EEUU y Arabia Saudita firman acuerdo para desarrollar programa nuclear civil
Estados Unidos y Arabia Saudita firmaron este miércoles dos acuerdos que permitirán desarrollar un programa nuclear con fines civiles en el reino saudita, una alianza que Washington asegura contará con estrictos mecanismos de seguridad para evitar la proliferación de armas nucleares.
Los documentos fueron suscritos por el secretario de Energía de Estados Unidos, Chris Wright, y el ministro saudita de Energía, el príncipe Abdulaziz bin Salman, quienes establecieron el marco legal para una cooperación de largo plazo en materia de energía nuclear.
Según el Departamento de Energía estadounidense, los acuerdos incluyen uno de cooperación nuclear pacífica y otro sobre salvaguardias bilaterales, con el propósito de impulsar inversiones multimillonarias, fortalecer la seguridad energética y garantizar que el programa se mantenga exclusivamente con fines civiles.

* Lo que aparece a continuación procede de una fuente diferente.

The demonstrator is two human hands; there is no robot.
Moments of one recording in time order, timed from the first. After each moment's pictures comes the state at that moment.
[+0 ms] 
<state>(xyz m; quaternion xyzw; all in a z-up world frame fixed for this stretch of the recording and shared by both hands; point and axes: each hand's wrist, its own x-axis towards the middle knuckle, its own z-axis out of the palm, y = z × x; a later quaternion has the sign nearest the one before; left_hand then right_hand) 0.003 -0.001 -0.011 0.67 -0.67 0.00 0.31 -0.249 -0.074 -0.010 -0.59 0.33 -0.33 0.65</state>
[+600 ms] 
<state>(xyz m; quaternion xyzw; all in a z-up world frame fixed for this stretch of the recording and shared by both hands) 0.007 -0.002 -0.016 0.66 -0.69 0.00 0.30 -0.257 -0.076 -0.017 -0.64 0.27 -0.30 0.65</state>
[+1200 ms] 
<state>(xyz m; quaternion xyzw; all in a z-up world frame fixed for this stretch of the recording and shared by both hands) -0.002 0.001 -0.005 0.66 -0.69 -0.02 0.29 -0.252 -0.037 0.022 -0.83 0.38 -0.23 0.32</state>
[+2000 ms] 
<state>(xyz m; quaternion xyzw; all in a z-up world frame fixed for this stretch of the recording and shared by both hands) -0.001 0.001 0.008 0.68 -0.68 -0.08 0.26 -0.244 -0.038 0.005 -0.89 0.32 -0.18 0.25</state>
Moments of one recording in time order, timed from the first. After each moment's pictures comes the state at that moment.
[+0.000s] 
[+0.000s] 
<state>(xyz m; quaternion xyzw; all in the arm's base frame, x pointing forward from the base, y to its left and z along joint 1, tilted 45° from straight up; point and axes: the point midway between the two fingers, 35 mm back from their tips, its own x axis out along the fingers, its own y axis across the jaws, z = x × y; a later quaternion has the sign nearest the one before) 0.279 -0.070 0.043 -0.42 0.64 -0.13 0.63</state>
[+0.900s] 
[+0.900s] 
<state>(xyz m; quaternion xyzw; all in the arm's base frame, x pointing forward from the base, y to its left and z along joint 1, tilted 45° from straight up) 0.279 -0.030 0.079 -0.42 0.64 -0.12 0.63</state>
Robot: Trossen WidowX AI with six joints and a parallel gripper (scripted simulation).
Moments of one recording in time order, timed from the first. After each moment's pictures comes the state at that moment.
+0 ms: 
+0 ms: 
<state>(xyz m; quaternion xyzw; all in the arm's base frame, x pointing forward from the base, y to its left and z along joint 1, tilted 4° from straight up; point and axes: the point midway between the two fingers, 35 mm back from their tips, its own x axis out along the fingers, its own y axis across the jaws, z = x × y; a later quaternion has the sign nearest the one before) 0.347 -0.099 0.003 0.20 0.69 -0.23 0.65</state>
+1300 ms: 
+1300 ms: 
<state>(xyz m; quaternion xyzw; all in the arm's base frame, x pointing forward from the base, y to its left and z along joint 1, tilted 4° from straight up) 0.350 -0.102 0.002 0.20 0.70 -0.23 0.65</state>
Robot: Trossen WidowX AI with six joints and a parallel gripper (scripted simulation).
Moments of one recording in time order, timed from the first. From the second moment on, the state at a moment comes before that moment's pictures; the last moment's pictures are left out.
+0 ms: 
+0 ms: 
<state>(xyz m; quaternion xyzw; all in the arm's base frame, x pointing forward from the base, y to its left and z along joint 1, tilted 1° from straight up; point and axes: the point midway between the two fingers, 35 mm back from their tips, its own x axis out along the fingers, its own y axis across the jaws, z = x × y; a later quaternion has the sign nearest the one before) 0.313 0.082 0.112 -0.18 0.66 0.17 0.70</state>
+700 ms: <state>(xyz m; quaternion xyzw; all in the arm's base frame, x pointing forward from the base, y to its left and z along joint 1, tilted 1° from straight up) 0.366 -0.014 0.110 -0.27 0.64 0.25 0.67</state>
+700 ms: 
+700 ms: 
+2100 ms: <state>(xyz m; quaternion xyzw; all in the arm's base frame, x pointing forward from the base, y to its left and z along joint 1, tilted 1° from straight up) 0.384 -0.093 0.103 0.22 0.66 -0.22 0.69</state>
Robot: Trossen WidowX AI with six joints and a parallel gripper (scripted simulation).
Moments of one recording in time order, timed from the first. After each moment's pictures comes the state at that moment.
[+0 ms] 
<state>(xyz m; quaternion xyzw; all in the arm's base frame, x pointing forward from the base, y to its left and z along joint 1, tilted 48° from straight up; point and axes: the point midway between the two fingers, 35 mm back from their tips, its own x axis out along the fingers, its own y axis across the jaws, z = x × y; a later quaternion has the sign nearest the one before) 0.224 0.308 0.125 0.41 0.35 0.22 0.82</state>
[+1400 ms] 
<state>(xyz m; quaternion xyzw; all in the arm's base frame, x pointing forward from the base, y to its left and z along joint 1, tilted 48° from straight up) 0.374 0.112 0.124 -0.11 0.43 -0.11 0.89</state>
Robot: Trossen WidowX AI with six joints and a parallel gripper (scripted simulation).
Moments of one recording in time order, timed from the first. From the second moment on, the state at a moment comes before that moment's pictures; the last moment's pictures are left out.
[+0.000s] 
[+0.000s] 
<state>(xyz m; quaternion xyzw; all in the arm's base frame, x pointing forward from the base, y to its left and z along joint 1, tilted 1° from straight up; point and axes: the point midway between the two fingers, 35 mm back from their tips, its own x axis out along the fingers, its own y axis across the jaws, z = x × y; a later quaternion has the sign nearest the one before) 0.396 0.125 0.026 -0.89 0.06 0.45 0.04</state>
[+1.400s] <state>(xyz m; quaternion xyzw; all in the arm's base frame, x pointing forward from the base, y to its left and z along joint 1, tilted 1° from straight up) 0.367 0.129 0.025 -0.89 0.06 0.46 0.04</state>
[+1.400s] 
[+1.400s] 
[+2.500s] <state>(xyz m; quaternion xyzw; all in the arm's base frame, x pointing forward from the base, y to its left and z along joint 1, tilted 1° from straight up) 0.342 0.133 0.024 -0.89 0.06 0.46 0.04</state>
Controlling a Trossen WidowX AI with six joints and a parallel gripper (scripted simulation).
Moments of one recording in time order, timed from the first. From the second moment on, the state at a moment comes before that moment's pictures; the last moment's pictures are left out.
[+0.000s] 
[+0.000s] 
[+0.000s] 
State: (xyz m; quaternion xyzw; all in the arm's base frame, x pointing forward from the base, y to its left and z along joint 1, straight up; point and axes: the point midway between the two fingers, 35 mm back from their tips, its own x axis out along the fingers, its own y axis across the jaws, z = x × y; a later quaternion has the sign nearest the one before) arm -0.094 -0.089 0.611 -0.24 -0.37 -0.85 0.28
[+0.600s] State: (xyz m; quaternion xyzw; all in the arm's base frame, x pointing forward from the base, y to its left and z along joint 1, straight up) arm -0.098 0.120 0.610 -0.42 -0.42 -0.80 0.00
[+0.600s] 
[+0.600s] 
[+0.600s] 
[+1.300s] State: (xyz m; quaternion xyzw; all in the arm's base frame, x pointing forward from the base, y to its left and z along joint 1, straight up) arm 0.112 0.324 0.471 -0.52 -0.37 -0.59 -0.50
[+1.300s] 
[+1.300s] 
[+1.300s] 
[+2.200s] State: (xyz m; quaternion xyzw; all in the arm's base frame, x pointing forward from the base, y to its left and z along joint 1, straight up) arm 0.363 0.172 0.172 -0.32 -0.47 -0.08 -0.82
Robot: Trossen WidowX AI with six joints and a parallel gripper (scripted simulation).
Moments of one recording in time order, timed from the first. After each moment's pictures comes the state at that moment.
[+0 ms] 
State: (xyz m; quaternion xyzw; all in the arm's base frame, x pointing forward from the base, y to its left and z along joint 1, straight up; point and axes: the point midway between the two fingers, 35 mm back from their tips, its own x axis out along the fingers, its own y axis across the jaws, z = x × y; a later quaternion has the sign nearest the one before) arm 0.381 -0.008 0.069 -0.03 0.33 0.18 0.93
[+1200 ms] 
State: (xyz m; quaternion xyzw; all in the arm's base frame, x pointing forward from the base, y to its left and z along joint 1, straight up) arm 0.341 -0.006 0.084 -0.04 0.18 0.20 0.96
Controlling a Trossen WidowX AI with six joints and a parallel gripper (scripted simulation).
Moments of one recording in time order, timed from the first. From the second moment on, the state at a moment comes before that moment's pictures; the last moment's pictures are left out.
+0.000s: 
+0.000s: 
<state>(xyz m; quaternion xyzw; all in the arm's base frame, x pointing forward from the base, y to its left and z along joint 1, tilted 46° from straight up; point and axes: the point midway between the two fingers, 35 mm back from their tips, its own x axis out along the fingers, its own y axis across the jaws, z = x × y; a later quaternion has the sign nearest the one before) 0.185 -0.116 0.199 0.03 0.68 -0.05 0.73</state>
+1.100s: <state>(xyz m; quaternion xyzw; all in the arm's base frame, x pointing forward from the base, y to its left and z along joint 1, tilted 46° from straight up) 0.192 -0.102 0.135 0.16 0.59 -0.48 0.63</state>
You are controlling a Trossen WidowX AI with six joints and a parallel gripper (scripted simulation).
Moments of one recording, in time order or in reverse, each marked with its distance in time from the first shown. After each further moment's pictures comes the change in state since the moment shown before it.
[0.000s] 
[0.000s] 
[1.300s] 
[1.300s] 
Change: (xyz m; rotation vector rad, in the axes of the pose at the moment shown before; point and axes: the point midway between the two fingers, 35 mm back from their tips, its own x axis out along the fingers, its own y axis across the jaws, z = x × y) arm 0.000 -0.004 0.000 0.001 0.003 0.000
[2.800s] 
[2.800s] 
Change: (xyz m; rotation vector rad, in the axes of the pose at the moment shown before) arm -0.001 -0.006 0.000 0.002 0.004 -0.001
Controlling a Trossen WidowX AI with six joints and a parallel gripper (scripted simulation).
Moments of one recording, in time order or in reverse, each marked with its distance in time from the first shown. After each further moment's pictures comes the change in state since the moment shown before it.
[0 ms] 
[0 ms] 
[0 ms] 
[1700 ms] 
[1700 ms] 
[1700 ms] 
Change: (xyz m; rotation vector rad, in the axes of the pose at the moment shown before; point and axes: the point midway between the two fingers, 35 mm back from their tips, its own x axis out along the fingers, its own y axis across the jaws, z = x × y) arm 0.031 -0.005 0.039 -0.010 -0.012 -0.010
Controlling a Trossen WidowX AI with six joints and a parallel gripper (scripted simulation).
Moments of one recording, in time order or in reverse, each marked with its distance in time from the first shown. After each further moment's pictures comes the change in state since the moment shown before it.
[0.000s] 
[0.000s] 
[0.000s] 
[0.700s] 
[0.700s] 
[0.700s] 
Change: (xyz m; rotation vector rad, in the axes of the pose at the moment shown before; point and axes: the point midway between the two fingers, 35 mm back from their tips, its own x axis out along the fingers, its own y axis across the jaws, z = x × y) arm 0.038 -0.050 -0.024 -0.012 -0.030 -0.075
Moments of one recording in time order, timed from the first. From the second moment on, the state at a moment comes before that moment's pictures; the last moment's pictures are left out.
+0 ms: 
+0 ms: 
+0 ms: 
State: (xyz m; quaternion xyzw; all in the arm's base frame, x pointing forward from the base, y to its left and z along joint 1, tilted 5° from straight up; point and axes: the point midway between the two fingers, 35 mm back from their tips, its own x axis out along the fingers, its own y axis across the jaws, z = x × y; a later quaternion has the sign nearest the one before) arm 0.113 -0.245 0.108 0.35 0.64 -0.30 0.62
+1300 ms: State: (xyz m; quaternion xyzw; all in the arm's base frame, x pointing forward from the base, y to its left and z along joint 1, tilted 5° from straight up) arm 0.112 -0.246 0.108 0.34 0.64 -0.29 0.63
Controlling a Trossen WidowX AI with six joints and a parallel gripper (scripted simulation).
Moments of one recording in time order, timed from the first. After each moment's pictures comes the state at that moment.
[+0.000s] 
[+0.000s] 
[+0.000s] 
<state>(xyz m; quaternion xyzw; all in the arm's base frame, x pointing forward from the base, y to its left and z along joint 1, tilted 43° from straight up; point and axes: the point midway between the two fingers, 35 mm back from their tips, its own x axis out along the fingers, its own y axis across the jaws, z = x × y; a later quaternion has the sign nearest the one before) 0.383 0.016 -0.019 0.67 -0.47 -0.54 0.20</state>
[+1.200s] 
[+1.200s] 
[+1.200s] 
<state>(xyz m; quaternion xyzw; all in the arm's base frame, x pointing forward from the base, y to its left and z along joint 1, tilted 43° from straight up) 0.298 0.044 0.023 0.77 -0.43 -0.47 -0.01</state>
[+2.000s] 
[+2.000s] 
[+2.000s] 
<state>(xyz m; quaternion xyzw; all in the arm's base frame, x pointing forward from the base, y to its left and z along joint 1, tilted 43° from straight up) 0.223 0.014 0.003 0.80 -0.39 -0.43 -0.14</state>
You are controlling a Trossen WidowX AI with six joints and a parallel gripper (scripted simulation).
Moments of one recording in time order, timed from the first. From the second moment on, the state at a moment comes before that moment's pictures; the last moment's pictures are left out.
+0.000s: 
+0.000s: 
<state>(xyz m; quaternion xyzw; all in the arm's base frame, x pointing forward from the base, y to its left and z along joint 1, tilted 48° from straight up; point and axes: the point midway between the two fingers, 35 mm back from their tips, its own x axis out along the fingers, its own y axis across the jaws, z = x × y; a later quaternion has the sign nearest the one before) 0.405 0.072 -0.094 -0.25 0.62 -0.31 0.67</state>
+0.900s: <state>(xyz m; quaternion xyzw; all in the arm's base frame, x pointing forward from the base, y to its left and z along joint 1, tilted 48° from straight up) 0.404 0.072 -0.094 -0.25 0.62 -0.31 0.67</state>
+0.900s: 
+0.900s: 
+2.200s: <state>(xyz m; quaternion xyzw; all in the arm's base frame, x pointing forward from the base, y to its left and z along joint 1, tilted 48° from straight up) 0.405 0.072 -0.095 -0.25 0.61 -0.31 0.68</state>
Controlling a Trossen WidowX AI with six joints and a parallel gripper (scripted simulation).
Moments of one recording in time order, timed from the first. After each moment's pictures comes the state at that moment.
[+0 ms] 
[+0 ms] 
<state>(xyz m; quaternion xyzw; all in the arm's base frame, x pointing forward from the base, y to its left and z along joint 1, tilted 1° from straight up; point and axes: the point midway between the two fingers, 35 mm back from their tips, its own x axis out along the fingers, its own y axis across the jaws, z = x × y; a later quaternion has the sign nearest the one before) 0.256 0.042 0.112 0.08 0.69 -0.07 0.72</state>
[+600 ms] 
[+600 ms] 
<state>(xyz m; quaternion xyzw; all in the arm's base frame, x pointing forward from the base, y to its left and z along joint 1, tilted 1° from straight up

La firma del pacto ocurre en un contexto de alta tensión en Oriente Medio, mientras Estados Unidos mantiene un conflicto militar con Irán y persisten las preocupaciones internacionales sobre el desarrollo nuclear en la región.
Aunque el comunicado oficial no ofreció detalles sobre los proyectos específicos, el diario The Wall Street Journal informó que una de las disposiciones podría abrir la puerta para que empresas estadounidenses participen en la construcción de una planta de enriquecimiento de uranio en Arabia Saudita. Sin embargo, el Departamento de Energía no confirmó esa información.
El acuerdo aún deberá ser revisado por el Congreso estadounidense, aunque analistas consideran poco probable que encuentre obstáculos significativos debido a la mayoría republicana en ambas cámaras.
La iniciativa ha generado inquietud entre algunos legisladores estadounidenses y autoridades israelíes, quienes temen que un programa nuclear civil pueda convertirse, en el futuro, en la base para el desarrollo de capacidades militares. No obstante, Riad sostiene que, al igual que otros países, tiene derecho a desarrollar energía nuclear con fines pacíficos.
El jefe de la diplomacia estadounidense, Marco Rubio, descartó que el acuerdo represente un riesgo de proliferación nuclear y aseguró que incorpora los estándares internacionales más exigentes en materia de seguridad.
En la misma línea, el secretario de Energía, Chris Wright, afirmó que la cooperación estará respaldada por tecnología estadounidense de última generación y por mecanismos de supervisión diseñados para impedir cualquier desvío hacia fines militares.
Expertos también consideran que el acuerdo tiene una dimensión geopolítica. Jennifer T. Gordon, directora de la Iniciativa de Política de Energía Nuclear del Atlantic Council, afirmó que el entendimiento representa una ventaja estratégica para Washington, al evitar que Arabia Saudita busque apoyo tecnológico de Rusia o China para desarrollar su programa nuclear civil.
La firma del convenio se produce mientras continúan las tensiones entre Estados Unidos e Irán y crecen los temores de una mayor inestabilidad en Oriente Medio, una región donde la seguridad energética y la proliferación nuclear siguen siendo asuntos de máxima preocupación internacional.